Demek ki ailecek sanatçı ruhlusunuz.
Evet aynen öyle.
"Müzisyen intiharları önlenmeli"
Tam 1 yıldır küresel düzeyde bir salgınla karşı karşıyayız.
Devletler kısıtlama ve yasaklar uyguluyor ki bundan ciddî şekilde etkilenen
sektörler arasında müzik de var. Meselâ konser verilemiyor artık. Bir müzisyen
olarak, "Bendeki de ne şans! Tam piyasaya çıkacakken pandemi çıktı"
diye aklınızdan geçti mi?
Geçmedi. Ama müzikle hayatını geçindiren insanların
sıkıntılarını biliyorum. Düşün meselâ; adamın tek geliri düğünlerde müzik
yapmak. Ee düğünler yok. Başka geliri de yok bu insanın. Ailesini nasıl
geçindirecek? Çok intiharlar var. Benim hatırladığım en az beş intihar var.
Umarım bundan sonra olmasın istiyoruz ama sadece bununla geçinen insanları
tespit edip destek vermek lâzım. Benim emekli maaşım var. Bi' de, çok para
kazanırım bu işten, diye kaygım olmadı. Zaten benim müzik yaşamım amatör. Beni
etkilemez ama çok fazla etkilenen insan var ve çok üzülüyorum onlar için.
Yeni Parça Yolda
Yakın zamanda takdim edeceğiniz yeni bir çalışma var mı?
Hıdır Çam adında bir ağabeyimiz var. Çok güzel şiir yazar.
Bir sabah Facebook'ta baktım; "Hiçlik" isimli bir şiirini paylaşmış.
Okudum. Sonra bağlamayı elime alıp başladım tın tın çalmaya. Deyiş tarzı. O ham
hâlinin sadece başını dinletmiştim Hıdır Çam'a. "İznin olursa
besteleyeceğim, stüdyoda söyleyip YouTube'a koyacağım" dedim. Stüdyoda
okudum. 1-2 hafta sonra klip çekeceğiz. Bi' de ben ilk defa başkasının sözüne
müzik yaptım. O konuda tutucu davranıyorum.
Uğur hocam, söyleşi teklifimi kabul ettiğiniz ve beni
ağırladığınız için teşekkür ederken; Uğur Oğuz adının radyolarda,
televizyonlarda, festivallerde, ödül törenlerinde yer almasını dilerim.

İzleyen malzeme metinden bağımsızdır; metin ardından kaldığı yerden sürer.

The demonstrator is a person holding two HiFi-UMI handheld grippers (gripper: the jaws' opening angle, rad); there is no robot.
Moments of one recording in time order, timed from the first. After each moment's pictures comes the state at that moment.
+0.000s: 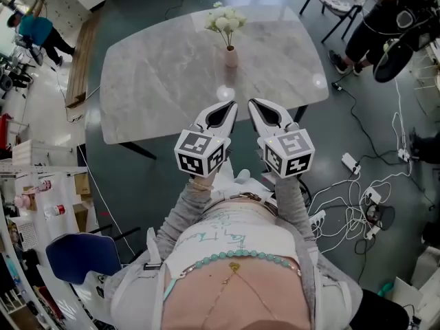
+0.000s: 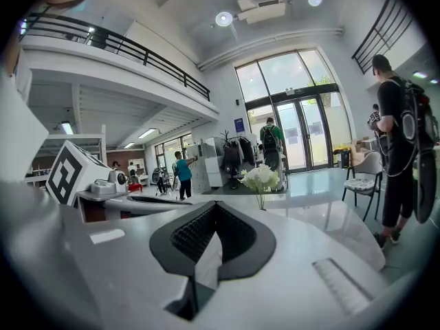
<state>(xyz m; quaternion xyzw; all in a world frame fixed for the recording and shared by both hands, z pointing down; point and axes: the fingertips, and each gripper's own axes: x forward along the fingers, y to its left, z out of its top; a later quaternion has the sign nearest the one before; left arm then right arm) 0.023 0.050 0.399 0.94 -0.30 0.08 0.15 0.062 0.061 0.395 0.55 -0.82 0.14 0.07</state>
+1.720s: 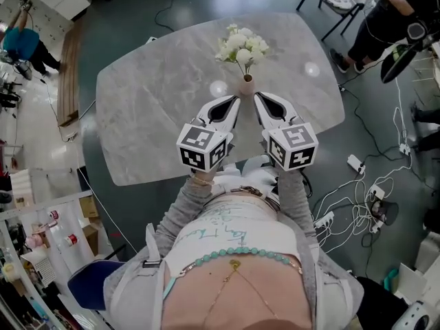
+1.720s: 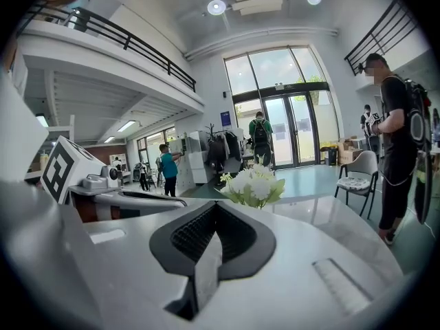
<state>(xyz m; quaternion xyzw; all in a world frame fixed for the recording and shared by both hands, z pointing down) 0.014 -0.143 0.415 0.95 -0.24 0.09 0.16 0.061 -0.132 0.416 0.60 -0.78 0.16 0.09</state>
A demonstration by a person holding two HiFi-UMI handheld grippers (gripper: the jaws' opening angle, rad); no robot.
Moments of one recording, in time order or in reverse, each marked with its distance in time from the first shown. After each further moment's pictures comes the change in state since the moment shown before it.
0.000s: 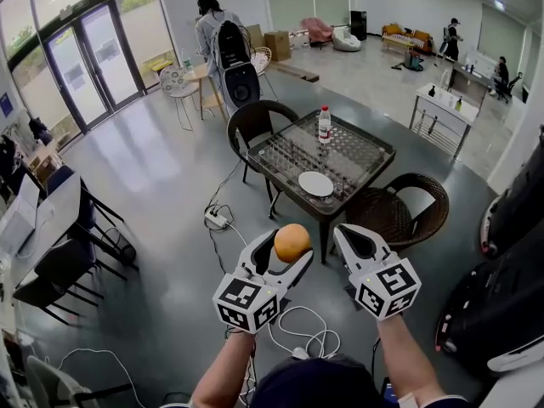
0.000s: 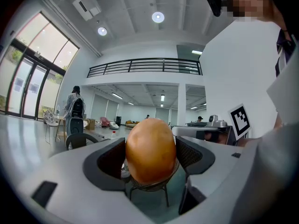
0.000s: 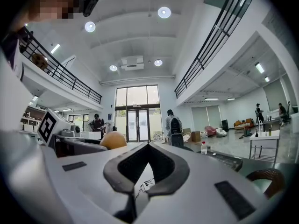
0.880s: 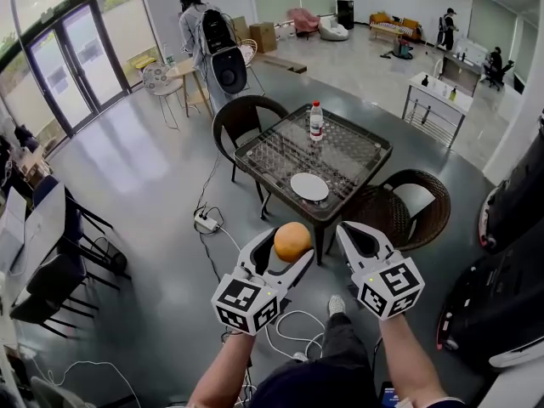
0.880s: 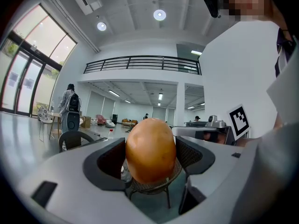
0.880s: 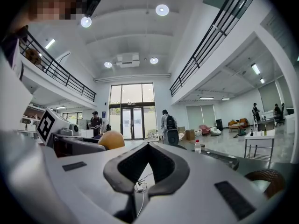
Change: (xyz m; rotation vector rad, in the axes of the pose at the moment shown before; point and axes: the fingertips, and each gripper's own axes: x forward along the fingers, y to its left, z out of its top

Ben teşekkür ederim. Bu samimiyet için, samimî çaban için çok teşekkür ederim. Güzel bir şey yapıyorsun. Başarılar dilerim. Umarım yolun açık olur bu konuda. İyi dileklerin de umarım gerçekleşir. Çok sağ ol, var ol.
Teşekkürler. Bu arada içerikleriniz kaliteli tebrik ederim. Başarılarınızın artmasını dilerim.
YanıtlaSilTeşekkür ederim. Bloğunuzdan, daha doğrusu bilgi birikiminizden yararlanarak da kaliteyi yükseltmeye çalışıyorum. Blog yolculuğunuzun uzun soluklu olmasını diliyorum. :)
SilÇocukluk gençlik yıllarımda gazetelerin pazar günleri yaptığı uzun röportajları okumayı severdim. Bir yerlere gelmiş insanların yaşamları, izledikleri yollar, hayat tecrübeleri etkilerdi beni. Geçmişten gelen o tadı yazılarınızda tekrar bulmak beni mutlu etti emeğinize sağlık.
YanıtlaSilYT de kanalım var. Var-dı aktif değilim artık. Takiplerimden sadece müzik kanalları kaldı. Yazınızı okurken de Oğuz Beyin kanalındaki türküleri dinledim. Ve çok beğendim. Üretim süreci uzun olur farkındayım ama daha çok eser dinlemek isteriz kendisinden.
Hayat hep bir şeyleri erteletiyor bize. Kendisini mutlu eden müzikle, yeteneğiyle geç buluşmuş... Yolu açık olsun diyorum. Tekrar emeğinize sağlık.
Yorumunuz da beni mutlu etti. Yüreğinize sağlık. :) Herkese kesintisiz ilhamlar diliyorum. İlhamlar kesintiye uğramasın ki serî üretime geçilsin. :)
SilCheck on Google Rank SEO Checker
YanıtlaSilFully Funded Scholarships in Canada Apply Now
Computer Science Solved Mcqs Pdf Download Here
See Coming Football Big Day
good article
YanıtlaSilThank you for your visit and comment.